認知能力に問題がないといつから錯覚していた?
ケーキの切れない非行少年たち
丸いケーキがあったとして「ケーキを等しく3つに切り分けてください。」と言われたらどんな風に切り分けるでしょうか?
正確でないにしても、だいたい3等分に切り分けることができるでしょう。
でもそれが出来なかったのが少年院に入っている少年少女たち。
本の帯にもありますが、ケーキを上下半分に切り分けて下半分を更に半分にする…などの思っても見ない切り分け方をするのです。
なぜこういった切り分け方をするのか。
これは彼ら彼女らがふざけてやっているのではなく、本気で考えてそうなっているのです。
少年院にいる子どもたちの認知能力が軽度の知的障害レベルいうとに気づいた著者は愕然とします。
なぜなら少年院で行われている矯正プログラムは「認知機能という能力に問題がないこと」が前提として考えられていたからです。
認知能力に問題がある彼らに対して一体どういう支援ができるのか。
今ある教育にどのような問題があり、どうして非行少年を生んでしまうのか。
現場の人間が記した言葉には重みがありました。
教育の敗北
この本に出てきた印象的な言葉が”教育の敗北”という言葉です。子どもが少年院に行くということは”教育の敗北”だと言うのです。
少年院に行く少年少女たちは、いきなり非行に走るわけではありません。
少なくとも義務教育を小中学校の9年間を受けているのですから、非行に走る前に気づいてあげるということが出来たはずなのでは?と考えてしまいます。

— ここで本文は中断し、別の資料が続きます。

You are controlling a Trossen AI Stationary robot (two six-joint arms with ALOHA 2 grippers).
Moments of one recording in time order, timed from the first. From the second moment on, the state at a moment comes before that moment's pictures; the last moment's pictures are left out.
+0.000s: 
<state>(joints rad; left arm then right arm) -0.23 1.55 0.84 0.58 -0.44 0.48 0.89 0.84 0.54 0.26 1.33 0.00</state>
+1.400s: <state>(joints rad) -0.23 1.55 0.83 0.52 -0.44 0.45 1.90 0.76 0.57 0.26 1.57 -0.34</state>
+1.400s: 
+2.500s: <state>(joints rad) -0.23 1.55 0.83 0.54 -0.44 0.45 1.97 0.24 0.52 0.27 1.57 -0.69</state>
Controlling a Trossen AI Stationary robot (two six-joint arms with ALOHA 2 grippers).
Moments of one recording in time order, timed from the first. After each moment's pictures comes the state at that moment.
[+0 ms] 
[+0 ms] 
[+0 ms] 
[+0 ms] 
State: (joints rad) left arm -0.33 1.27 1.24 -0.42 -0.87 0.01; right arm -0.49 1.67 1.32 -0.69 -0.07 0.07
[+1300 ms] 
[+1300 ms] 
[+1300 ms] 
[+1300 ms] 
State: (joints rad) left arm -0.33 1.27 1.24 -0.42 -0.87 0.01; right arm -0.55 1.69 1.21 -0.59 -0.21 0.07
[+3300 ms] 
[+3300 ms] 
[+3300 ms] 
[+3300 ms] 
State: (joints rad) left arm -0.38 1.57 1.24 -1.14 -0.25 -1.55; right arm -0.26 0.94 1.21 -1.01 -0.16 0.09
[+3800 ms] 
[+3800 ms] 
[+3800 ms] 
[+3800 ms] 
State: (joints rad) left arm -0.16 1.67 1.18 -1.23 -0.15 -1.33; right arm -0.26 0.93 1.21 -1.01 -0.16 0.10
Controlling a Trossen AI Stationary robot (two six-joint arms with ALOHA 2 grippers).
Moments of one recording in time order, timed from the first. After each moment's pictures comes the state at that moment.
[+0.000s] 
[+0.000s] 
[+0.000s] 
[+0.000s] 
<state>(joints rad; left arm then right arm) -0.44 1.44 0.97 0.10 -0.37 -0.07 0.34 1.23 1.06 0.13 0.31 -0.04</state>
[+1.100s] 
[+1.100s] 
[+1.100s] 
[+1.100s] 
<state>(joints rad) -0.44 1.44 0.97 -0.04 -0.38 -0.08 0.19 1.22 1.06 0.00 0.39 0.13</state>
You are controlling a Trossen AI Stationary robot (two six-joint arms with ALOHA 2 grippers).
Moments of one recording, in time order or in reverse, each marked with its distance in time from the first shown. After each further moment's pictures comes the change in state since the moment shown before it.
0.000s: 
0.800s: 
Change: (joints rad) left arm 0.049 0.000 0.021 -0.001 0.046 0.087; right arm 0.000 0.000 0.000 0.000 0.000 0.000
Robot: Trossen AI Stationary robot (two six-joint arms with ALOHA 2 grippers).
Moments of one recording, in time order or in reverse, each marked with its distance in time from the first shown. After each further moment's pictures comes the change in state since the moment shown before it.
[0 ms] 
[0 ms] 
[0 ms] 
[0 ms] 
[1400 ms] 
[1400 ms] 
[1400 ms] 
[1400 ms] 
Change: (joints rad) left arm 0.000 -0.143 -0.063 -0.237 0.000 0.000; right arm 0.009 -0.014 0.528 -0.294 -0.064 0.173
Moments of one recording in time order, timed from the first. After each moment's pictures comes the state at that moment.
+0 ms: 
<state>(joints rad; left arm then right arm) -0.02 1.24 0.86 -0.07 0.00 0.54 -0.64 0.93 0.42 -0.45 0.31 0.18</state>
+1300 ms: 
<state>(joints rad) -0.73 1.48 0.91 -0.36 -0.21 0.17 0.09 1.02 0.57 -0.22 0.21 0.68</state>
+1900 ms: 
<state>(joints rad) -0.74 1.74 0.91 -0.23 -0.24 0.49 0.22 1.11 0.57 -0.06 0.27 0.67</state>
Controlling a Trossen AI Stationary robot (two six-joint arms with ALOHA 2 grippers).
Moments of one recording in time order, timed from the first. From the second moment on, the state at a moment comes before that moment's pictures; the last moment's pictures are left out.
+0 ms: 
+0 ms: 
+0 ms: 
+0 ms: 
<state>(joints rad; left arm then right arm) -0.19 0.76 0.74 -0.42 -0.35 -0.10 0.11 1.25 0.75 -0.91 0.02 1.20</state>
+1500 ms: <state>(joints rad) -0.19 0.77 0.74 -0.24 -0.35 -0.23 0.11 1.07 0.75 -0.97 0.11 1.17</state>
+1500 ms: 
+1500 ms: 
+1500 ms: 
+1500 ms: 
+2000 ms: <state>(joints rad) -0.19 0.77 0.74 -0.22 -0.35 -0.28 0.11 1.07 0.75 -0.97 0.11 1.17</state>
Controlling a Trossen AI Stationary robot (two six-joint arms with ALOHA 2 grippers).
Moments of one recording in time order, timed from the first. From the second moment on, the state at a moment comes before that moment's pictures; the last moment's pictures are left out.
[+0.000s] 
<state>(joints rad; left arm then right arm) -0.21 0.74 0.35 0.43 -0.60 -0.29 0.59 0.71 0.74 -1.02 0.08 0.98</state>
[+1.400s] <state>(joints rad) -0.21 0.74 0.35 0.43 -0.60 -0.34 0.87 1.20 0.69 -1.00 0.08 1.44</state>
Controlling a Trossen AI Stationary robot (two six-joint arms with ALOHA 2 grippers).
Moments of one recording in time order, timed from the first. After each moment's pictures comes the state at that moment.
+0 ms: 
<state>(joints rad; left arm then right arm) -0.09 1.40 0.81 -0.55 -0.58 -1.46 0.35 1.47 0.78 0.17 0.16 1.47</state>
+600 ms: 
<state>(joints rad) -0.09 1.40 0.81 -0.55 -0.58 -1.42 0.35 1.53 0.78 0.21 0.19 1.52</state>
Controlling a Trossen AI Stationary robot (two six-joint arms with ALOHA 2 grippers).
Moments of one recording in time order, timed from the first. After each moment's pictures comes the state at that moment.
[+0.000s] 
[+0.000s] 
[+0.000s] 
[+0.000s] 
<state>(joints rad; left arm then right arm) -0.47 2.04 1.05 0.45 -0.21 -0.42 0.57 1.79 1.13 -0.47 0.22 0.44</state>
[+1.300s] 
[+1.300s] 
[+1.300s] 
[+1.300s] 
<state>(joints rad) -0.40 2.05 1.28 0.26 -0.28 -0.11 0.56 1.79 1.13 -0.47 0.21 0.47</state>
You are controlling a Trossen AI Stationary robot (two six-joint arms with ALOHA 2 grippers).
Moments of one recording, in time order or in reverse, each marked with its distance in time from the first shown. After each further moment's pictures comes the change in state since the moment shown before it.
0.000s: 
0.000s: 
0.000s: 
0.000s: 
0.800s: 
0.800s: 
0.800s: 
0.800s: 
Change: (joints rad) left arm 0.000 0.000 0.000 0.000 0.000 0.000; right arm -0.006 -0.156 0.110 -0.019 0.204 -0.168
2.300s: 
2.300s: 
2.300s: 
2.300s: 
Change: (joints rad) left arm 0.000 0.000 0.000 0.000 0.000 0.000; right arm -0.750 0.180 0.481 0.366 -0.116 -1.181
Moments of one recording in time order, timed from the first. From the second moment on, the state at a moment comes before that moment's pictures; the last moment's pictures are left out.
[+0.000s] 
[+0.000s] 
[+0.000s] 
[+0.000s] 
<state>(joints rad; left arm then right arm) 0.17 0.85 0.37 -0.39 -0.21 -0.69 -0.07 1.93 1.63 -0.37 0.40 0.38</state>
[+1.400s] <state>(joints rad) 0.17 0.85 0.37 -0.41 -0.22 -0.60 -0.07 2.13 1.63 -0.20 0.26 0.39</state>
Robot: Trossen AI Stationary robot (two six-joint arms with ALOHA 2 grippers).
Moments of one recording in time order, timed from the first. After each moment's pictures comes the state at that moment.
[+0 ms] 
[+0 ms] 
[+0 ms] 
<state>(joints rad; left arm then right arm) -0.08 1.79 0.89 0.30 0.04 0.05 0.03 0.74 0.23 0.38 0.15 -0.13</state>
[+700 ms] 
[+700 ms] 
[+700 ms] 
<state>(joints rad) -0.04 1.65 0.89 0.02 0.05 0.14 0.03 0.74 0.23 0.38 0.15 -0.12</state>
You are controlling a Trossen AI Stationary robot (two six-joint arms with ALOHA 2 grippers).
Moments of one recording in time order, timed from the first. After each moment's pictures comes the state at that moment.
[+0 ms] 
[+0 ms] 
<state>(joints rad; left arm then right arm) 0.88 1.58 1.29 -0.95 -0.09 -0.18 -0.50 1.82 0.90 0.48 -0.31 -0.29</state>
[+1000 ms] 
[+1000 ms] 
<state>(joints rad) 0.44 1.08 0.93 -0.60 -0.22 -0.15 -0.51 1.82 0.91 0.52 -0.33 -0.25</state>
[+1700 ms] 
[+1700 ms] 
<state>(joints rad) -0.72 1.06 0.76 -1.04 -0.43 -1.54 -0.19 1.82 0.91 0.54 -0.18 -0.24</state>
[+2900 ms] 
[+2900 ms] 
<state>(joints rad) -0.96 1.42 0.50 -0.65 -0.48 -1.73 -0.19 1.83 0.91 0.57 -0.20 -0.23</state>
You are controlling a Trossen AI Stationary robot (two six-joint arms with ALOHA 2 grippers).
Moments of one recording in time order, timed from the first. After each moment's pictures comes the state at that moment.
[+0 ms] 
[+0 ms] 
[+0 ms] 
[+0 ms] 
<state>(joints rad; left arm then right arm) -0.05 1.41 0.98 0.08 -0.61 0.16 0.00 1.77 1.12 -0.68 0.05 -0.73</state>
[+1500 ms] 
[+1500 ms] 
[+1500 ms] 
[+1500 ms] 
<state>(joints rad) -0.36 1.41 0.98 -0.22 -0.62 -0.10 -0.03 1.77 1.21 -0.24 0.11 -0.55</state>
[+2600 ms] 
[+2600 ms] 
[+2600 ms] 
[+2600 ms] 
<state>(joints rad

少年院の少年がとある図形を模写するように指示を受けました。
図形は多少複雑ではありますが、難しい課題ではありません。
ですが少年が模写した図形はお手本とは似ても似つかないグチャグチャの図形だったのです。
このような少年はどんな風に世界が見えているのでしょうか。漢字を正しく読み書きできるのでしょうか。学校の勉強についていけるのでしょうか。
学校を爪弾きになった少年が非行に走り、行き着いた少年院でも能力に適さない矯正を受けますが、そのプログラムが彼らのレベルに適していないので結局また少年院に戻ってきてしまいます。
成人になってしまえば刑務所です。
納税者として国家に貢献してほしいのに、結局は税金で生かされているだけの受刑者となってしまうのです。これを教育の敗北と言わずして何というのでしょうか?
被害者が被害者を生む
非行に走ってしまった子どもたちは、いきなり非行に走るわけではありません。
認知能力の低さから学校の教育についていけなかったりして、いじめの対象となってしまうのです。
そして、そのいじめのストレスで非行に走ったというケースが非常に多いのだそうです。
この本の調査によれば、性加害者の95%はいじめ被害にあっており、
「まさに被害者が新たな被害者を生んでいた」
ということになっています。
関連する本
この本の中によく出てきたのが「反省させると犯罪者になります」という本。
非行少年が、「反省できるだけでも上等ではないか」とすら言われています。
反省以前に自分が行ったことが全く理解できていない、認知できていないということです。
子供に関する本では「AI vs 教科書が読めない子どもたち」という本も関係があるかと思いました。
こちらは認知能力については語られていないのですが、本来ならば人間のほうが優れているとされている読解力などがAIによって覆されつつあるという本です。
この本を読んでみて
非行に走る子どものIQレベルは軽度の知的障害なのでは?と思うようになりました。
実際に本の後半で、何を基準として知的障害者とするべきかという議論にも発展しています。
知能を押しなべて数値化したIQなどではあまり有効ではなく、実際にはある能力だけが著しく劣っているなどがあるそうです。
本当は支援が必要なのに支援を受けられていない知的障害の子どもたちが実はまだまだいるのではないかと著者は危惧しています。
教育に携わる大人たちが如何に早く気付けるかが大切です。
軽度の知的障害とはい言え、正しい処置を経れば普通の生活は可能だといいます。
少年院での授業中、あまりにも荒れた少年がいたので、教卓に立たせて授業をさせたことがあったそうです。
著者は「こんなに授業は大変なんだぞ」と言うことを教えるためのお仕置きのつもりだったのですが、他の少年たちが「僕もやりたい」と次々と志願してきたのです。
非行少年たちは「頼りにされたい」「人に教えてみたい」という気持ちはずっと持っていたのです。
そういった気持に気づけず、少年院で初めて気づくというのはやはり”教育の敗北”ということなのかもしれません。